### PROBLEM REQUIREMENTS
Exact copies of all the lines below are wanted, without a single picture.

### STORED DATA

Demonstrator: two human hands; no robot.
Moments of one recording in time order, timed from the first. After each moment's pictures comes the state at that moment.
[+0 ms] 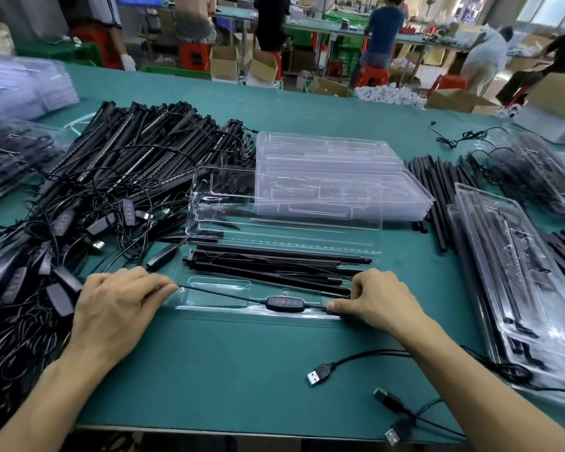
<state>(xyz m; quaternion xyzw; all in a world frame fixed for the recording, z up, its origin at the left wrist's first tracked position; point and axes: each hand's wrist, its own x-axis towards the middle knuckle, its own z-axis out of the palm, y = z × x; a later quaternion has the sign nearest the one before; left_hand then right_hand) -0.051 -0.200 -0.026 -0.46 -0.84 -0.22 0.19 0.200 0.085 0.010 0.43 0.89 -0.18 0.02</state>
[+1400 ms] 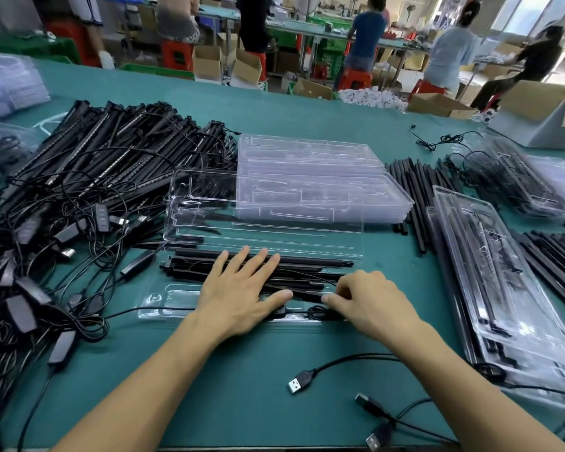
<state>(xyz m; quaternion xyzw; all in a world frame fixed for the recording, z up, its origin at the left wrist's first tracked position) 0.021 -0.049 -0.034 -0.55 -0.83 -0.05 -0.07 0.211 0.075 0.033 0.41 0.90 -0.13 0.02</state>
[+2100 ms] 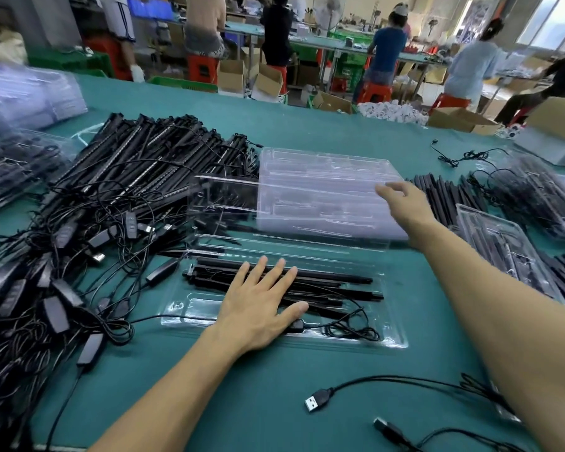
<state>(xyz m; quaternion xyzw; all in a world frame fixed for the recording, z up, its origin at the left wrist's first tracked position) 0.021 -0.048 -0.040 -0.55 -0.83 -0.07 -0.06 0.135 0.215 0.081 0.44 0.76 -0.40 -0.26</state>
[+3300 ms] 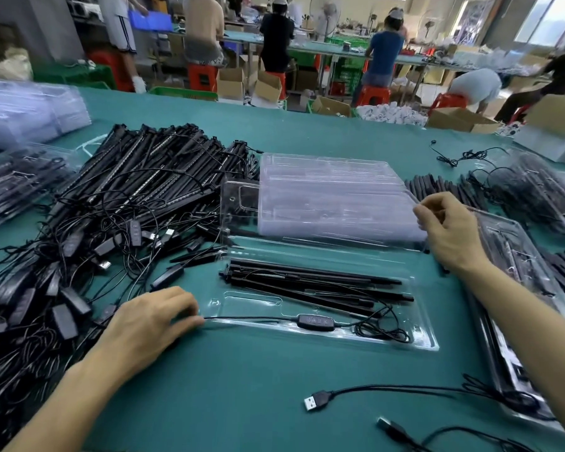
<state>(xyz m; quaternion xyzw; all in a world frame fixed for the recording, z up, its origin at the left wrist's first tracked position) -0.047 -0.181 -0.014 -0.54 -0.81 -0.22 0.04 0.208 0.207 0.078 0.31 0.85 -0.24 -0.36</state>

### RESPONSE TO THE EXERCISE
Demonstrator: two human hands; no robot.
Moments of one recording in time order, timed from the first. After each moment's pictures comes the state at that moment.
[+0 ms] 
<state>(xyz m; quaternion xyzw; all in a world frame fixed for the recording, z up, its origin at the left wrist's first tracked position; point and axes: each hand's wrist, its own x-axis towards the middle knuckle, its own z-axis out of the palm, y = z × x; a later quaternion has the sign nearest the one before; left_hand then right_hand) -0.051 -0.200 -0.026 -0.46 -0.84 -0.22 0.19 0.200 0.085 0.010 0.43 0.89 -0.18 0.02</state>
[+1400 ms] 
<state>(xyz m; quaternion xyzw; all in a world frame fixed for the recording, z up, its origin at the left wrist's first tracked position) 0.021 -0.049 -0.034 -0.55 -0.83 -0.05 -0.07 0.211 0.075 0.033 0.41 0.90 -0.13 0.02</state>
[+2100 ms] 
<state>(xyz m; quaternion xyzw; all in a world frame fixed for the recording, z up, its origin at the left wrist's first tracked position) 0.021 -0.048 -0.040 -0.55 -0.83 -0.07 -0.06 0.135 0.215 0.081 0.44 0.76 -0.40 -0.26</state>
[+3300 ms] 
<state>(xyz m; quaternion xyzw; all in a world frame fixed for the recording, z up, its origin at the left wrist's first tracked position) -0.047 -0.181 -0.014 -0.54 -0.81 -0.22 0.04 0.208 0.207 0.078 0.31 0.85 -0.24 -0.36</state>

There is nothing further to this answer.